I'm a first-year chemistry student, and I'm preparing for my upcoming practical lab on acid-base titration. We're supposed to determine the concentration of an unknown hydrochloric acid solution using a standard sodium hydroxide solution and phenolphthalein as an indicator. I've reviewed the theory, but I'm nervous about the actual technique. What are the most common sources of error in an acid-base titration experiment that I should be mindful of? Specifically, how critical is the rinsing procedure for the burette and pipette, and what's the best way to judge the endpoint when the color change isn't perfectly sharp? Any tips for improving precision and recording data accurately would be a huge help.
Common error sources to watch: misreading the burette due to not aligning eye level (parallax), air bubbles in the burette tip, incomplete mixing, and using a NaOH solution that hasn’t been standardized. A quick fix: standardize NaOH with KHP first so you know its exact molarity, then carry that into your titrations.

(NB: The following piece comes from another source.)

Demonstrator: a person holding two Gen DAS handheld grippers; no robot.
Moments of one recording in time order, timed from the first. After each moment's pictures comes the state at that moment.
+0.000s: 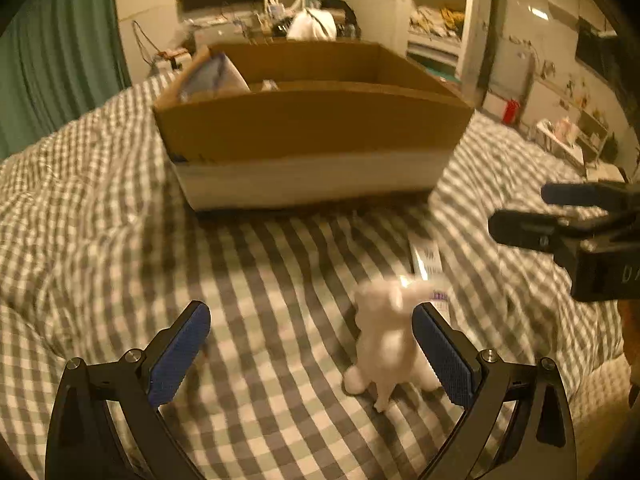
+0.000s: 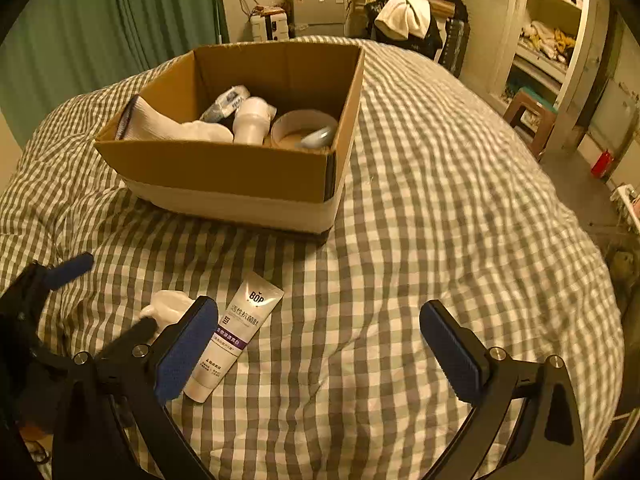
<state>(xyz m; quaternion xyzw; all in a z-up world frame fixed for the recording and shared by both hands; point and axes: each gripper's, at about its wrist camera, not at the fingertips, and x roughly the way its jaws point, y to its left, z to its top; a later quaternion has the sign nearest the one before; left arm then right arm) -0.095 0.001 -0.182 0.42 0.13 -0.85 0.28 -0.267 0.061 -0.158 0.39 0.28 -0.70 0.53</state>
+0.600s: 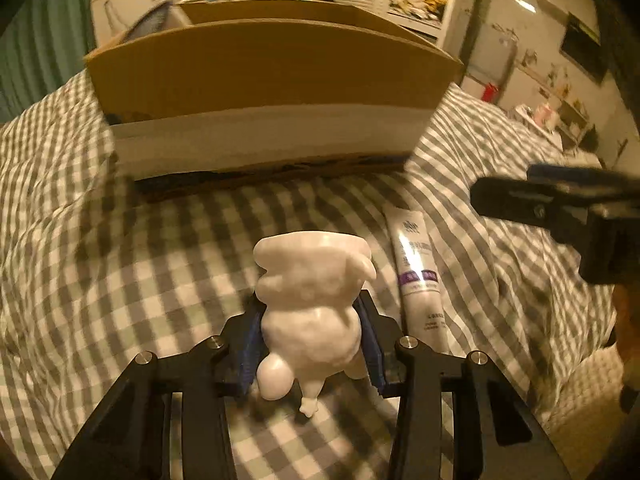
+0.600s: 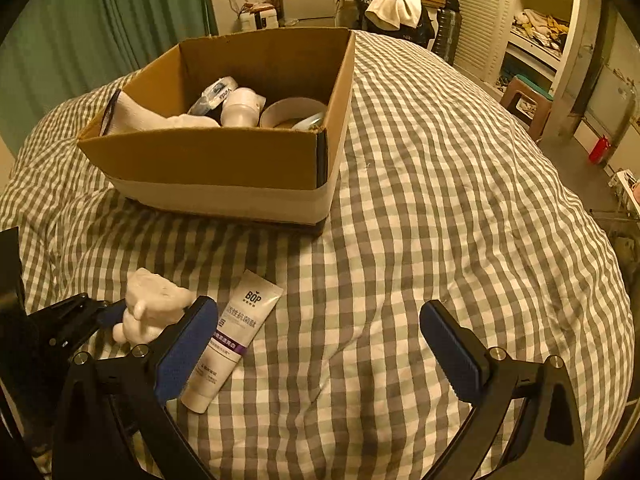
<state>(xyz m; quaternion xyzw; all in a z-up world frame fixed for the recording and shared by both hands) -0.110 0.004 -0.199 0.44 0.16 -0.85 0.23 -0.270 0.060 -0.167 0.40 0.27 -0.71 0.52</state>
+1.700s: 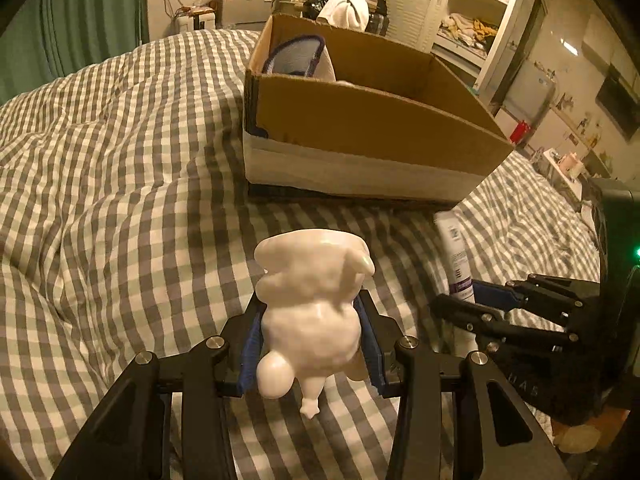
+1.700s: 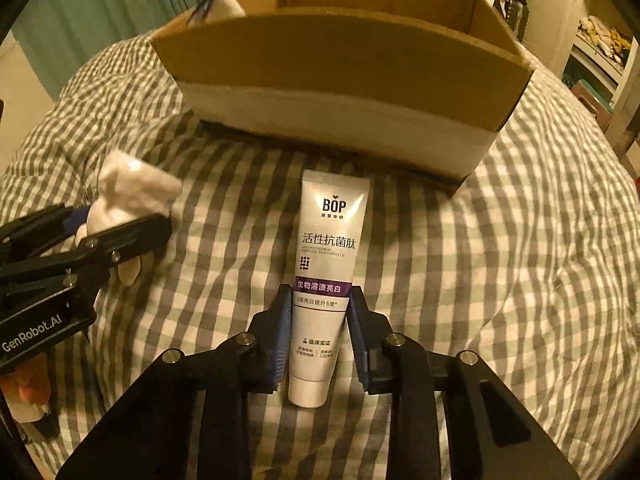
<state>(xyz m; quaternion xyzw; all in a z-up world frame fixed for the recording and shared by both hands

Burette and pipette rinsing: rinse the burette with your NaOH and the pipette with the unknown acid to minimize dilution; never rinse with water just before titration. After filling the burette, run a little NaOH through to remove air and bring the meniscus to a stable zero before starting.
Endpoint technique: with phenolphthalein, you aim for the first persistent pink that lasts 15–30 seconds. If the pink doesn't stay or you see the color jump too quickly, stop and restart with a fresh titration; small, slow additions near the end help.
Precision tips: perform at least two concordant runs (within 0.02–0.05 mL); use a white tile or worksheet to help detect color; swirl thoroughly to ensure complete mixing; consider performing a rough titration to estimate the endpoint and then refine.
Practical checks: keep all glassware dry before use and at room temperature; avoid drafts; use a reservoir to prevent air gaps; note that very cold/ hot room temp affects the meniscus reading slightly; always check for complete neutralization.
Data handling: for each run record initial and final burette readings and volume of acid used; calculate M(HCl)= (M(NaOH) * V(NaOH)) / V(HCl). If you standardize NaOH, you’ll get M(NaOH); compute average and standard deviation across concordant trials; report uncertainty.